Mark 15: 33-47
Have you ever seen someone die? I have. It doesn’t look like it does on TV. I read somewhere that the line between life and death is very fluid. That the only distinguishing feature is that the heart has stopped breathing.
I don’t know if that’s true, you’d have to ask a doctor or nurse about that.
In my job, I’m occasionally called upon to sit with a family as they turn off the respirator in the ICU. Or to say prayers as a loved one breathes so slowly that their slip into death is almost unnoticed.
Jesus’ death wasn’t like that. It was horrible. Painful. Lonely. Being in eyesight of his mother he probably felt for her grief, which would have added to his agony. Jesus’ death was violent and unjust.
Someone said that every death is a violent death. I think there’s something to that. Death, no matter how quick or quiet, is a emptying of a life. A presence. A relationship.

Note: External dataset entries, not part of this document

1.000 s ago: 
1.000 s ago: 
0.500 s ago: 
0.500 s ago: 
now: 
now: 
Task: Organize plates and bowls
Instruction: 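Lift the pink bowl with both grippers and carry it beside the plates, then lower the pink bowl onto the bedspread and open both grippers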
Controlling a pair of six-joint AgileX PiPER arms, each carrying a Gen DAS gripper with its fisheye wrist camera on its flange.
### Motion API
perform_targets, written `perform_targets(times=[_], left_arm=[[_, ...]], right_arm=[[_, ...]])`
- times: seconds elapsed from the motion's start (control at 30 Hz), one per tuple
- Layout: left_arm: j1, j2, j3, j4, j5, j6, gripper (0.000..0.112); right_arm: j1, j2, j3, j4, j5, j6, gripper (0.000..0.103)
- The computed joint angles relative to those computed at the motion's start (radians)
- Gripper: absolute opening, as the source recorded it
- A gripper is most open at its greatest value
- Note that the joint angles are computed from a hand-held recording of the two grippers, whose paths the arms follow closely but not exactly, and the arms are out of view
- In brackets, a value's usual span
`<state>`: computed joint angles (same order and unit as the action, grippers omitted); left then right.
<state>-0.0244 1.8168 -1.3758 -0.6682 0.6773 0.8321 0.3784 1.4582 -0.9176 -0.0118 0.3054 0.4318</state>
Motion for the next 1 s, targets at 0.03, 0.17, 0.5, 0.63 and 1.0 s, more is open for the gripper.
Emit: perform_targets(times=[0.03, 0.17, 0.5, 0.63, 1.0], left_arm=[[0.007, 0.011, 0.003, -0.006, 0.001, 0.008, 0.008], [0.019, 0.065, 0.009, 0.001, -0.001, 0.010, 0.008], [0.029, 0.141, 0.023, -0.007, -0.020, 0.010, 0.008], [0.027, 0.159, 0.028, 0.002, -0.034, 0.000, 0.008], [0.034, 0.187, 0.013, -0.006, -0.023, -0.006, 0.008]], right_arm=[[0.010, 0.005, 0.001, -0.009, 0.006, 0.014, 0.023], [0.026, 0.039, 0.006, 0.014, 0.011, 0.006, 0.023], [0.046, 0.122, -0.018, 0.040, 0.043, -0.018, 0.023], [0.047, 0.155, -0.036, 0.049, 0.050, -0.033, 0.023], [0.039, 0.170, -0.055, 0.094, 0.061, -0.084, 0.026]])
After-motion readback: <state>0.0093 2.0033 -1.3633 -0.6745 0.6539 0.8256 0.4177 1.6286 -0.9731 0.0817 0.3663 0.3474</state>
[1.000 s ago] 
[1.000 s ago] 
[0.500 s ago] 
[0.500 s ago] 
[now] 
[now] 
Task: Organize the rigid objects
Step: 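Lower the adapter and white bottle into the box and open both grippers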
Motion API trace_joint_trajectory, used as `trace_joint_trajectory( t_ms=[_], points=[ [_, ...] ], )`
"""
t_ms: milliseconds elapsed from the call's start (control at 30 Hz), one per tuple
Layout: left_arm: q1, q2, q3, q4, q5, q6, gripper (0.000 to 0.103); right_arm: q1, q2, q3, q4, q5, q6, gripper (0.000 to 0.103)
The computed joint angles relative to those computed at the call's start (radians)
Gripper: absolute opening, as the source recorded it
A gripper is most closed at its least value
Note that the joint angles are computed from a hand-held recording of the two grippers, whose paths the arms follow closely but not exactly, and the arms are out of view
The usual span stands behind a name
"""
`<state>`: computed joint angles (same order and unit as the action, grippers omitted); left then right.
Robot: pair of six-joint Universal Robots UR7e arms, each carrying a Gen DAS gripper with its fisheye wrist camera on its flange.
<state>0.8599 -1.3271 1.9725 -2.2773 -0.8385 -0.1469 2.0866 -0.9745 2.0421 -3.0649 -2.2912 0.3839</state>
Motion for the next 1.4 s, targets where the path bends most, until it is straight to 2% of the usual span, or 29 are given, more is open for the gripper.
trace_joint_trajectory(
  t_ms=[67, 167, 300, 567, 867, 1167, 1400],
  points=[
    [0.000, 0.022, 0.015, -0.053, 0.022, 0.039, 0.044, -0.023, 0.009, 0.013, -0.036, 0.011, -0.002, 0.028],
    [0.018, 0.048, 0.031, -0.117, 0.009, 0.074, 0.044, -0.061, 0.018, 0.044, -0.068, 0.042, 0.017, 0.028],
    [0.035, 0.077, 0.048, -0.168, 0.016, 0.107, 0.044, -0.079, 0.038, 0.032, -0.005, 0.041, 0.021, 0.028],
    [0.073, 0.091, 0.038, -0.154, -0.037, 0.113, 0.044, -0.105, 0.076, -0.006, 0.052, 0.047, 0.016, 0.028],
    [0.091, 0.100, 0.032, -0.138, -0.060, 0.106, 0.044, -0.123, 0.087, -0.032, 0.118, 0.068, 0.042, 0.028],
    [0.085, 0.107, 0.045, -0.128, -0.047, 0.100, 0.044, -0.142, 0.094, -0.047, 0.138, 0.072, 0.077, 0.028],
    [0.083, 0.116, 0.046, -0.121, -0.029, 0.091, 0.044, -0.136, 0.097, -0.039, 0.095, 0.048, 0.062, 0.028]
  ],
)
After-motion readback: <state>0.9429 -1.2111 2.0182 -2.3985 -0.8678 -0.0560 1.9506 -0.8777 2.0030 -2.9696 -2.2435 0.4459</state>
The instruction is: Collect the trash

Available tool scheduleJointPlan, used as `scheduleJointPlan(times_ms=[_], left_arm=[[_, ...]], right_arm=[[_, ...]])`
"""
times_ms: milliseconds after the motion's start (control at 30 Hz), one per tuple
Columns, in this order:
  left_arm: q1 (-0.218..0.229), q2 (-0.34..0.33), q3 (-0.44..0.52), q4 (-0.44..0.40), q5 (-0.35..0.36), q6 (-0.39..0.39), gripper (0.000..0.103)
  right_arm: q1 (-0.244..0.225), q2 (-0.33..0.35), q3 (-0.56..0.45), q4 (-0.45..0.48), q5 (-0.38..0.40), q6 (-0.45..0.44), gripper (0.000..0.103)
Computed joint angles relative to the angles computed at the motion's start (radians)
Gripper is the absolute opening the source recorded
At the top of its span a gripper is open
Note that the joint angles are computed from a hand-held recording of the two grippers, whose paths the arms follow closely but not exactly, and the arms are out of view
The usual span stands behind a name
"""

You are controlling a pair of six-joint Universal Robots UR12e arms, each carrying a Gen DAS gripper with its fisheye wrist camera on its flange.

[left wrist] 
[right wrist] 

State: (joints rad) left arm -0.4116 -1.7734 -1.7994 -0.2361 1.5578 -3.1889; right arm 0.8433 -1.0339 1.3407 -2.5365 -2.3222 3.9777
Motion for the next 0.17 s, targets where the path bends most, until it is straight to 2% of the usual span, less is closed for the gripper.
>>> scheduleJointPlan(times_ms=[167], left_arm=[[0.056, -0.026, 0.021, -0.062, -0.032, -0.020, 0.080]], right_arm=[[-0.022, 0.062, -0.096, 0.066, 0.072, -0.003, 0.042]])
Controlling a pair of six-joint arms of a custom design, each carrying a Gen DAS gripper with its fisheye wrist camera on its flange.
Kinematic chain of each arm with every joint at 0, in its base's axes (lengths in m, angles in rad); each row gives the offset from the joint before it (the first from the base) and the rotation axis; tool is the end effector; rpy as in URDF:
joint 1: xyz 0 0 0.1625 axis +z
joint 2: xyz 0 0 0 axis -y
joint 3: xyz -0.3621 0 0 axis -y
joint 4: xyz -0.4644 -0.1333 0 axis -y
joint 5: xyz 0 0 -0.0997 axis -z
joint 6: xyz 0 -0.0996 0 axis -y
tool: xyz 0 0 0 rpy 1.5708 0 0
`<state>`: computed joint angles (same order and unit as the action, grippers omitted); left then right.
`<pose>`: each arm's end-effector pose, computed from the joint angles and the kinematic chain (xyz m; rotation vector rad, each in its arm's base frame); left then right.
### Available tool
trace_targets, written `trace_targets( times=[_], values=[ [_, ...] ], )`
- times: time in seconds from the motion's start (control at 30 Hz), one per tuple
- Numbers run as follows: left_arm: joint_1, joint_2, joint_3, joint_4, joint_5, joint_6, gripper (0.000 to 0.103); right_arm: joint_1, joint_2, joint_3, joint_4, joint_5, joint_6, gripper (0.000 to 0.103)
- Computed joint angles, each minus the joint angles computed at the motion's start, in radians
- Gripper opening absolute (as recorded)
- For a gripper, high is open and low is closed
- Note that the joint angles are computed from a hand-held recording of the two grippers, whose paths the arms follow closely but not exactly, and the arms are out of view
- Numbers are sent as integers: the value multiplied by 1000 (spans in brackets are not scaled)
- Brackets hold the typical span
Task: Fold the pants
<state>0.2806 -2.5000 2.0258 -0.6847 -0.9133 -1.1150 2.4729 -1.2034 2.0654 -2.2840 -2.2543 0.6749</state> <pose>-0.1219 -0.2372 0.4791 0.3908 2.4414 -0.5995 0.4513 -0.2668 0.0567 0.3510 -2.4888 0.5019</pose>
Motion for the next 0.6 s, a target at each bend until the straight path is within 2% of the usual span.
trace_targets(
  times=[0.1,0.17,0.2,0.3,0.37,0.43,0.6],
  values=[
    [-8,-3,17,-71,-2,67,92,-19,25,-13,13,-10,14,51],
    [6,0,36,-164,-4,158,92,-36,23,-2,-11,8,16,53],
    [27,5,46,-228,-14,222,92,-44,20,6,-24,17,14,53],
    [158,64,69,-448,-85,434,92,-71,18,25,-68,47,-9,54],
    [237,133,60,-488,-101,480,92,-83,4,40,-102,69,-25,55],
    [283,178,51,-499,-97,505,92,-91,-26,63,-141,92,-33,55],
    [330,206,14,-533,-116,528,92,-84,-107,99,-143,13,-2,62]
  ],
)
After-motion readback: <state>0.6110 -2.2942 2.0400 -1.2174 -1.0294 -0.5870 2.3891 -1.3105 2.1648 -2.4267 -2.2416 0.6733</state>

I think that’s why Jesus’ died so willingly. Not to satisfy the wrath of an angry god who can only be appeased by the death of an innocent. But because the only way to defeat the violence of death was to conquer it from within.
So, Jesus’ death wasn’t just the execution of social and religious radical. But the death that defeated Death. When his head dropped and his spirit left him, Jesus won a victory for the whole world.